Exercise brief.
Look through the material below and copy every line containing the word "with".
=== Dataset content ===
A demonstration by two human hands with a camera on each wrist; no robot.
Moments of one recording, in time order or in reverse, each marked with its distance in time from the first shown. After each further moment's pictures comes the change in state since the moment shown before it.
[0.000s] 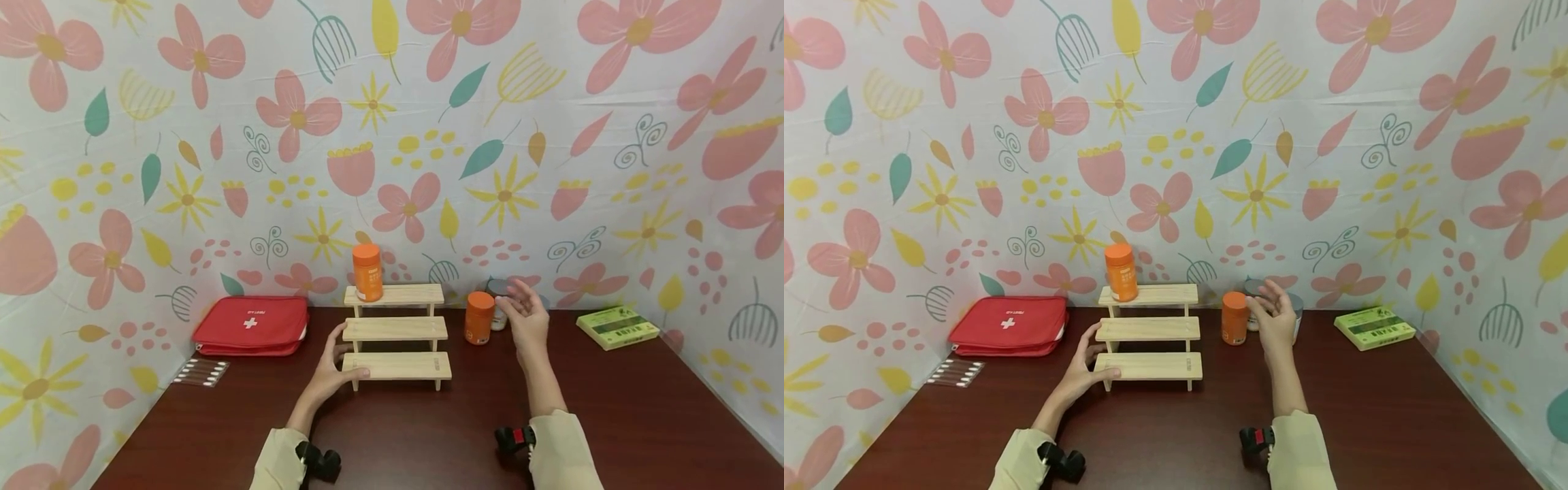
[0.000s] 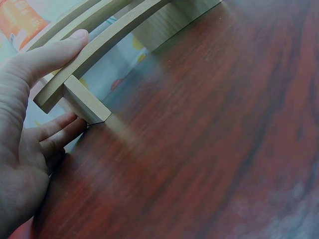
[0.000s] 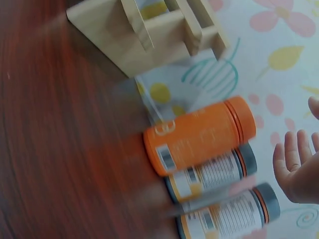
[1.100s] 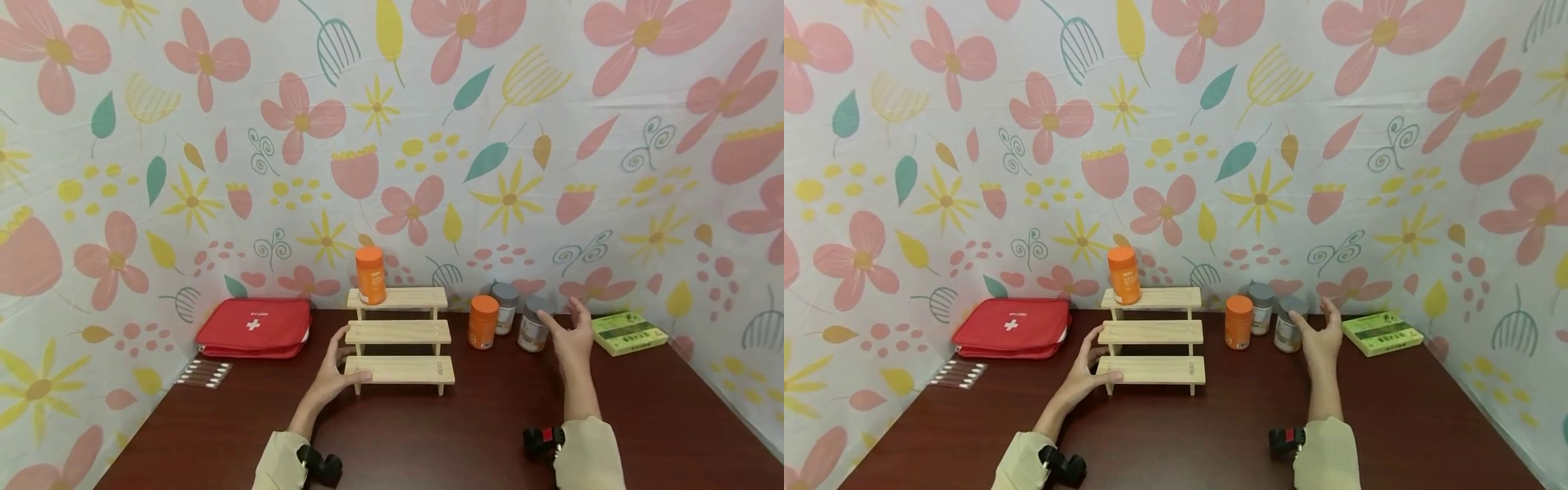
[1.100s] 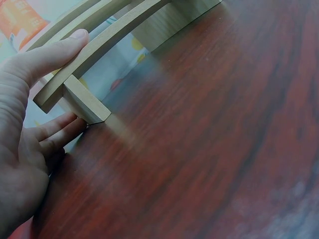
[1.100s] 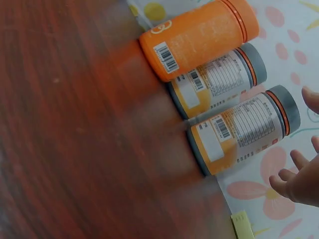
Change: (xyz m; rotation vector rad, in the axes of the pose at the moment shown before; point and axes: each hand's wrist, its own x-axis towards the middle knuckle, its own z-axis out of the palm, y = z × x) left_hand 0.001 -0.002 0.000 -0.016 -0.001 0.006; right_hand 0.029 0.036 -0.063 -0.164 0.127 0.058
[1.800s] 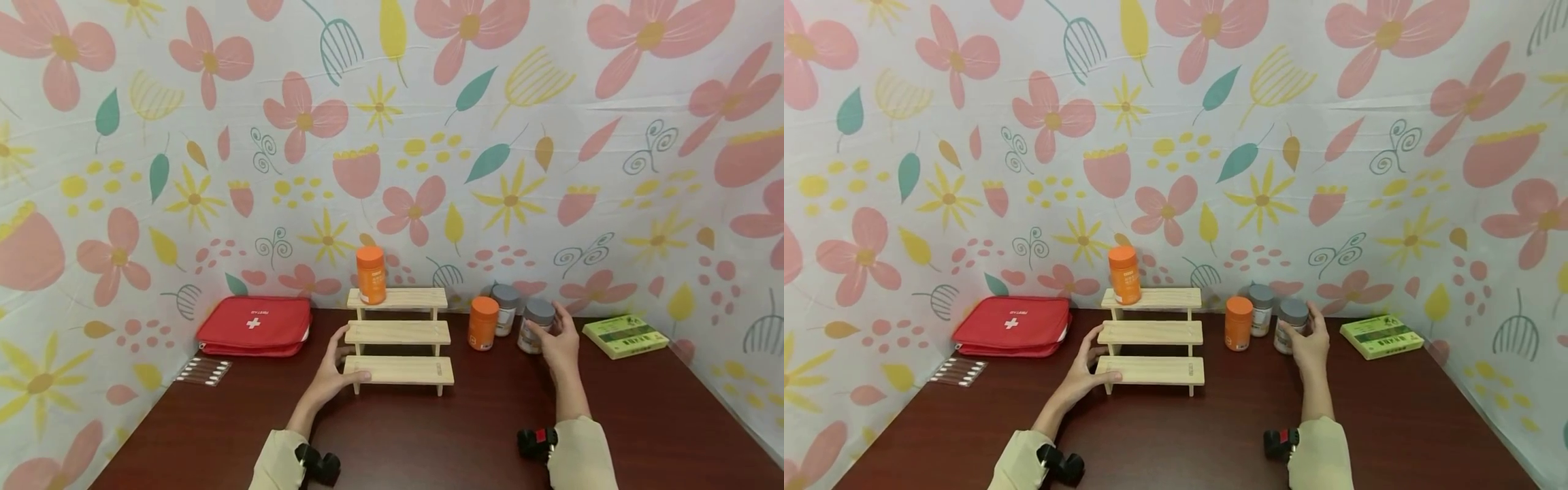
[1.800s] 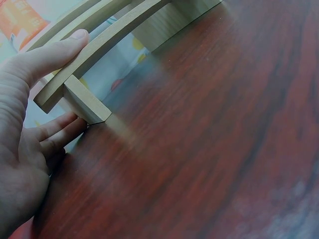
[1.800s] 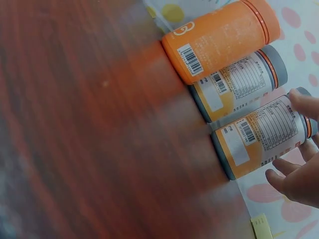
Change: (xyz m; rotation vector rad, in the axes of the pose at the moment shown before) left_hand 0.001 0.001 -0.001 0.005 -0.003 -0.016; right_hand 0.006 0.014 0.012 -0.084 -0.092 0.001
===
Written reply.
A demonstration by two human hands with a camera on each wrist; no robot.
Moments of one recording, in time order or in reverse, each marked with its distance in time from the first shown. After each further moment's pictures comes the change in state since the moment shown before it.

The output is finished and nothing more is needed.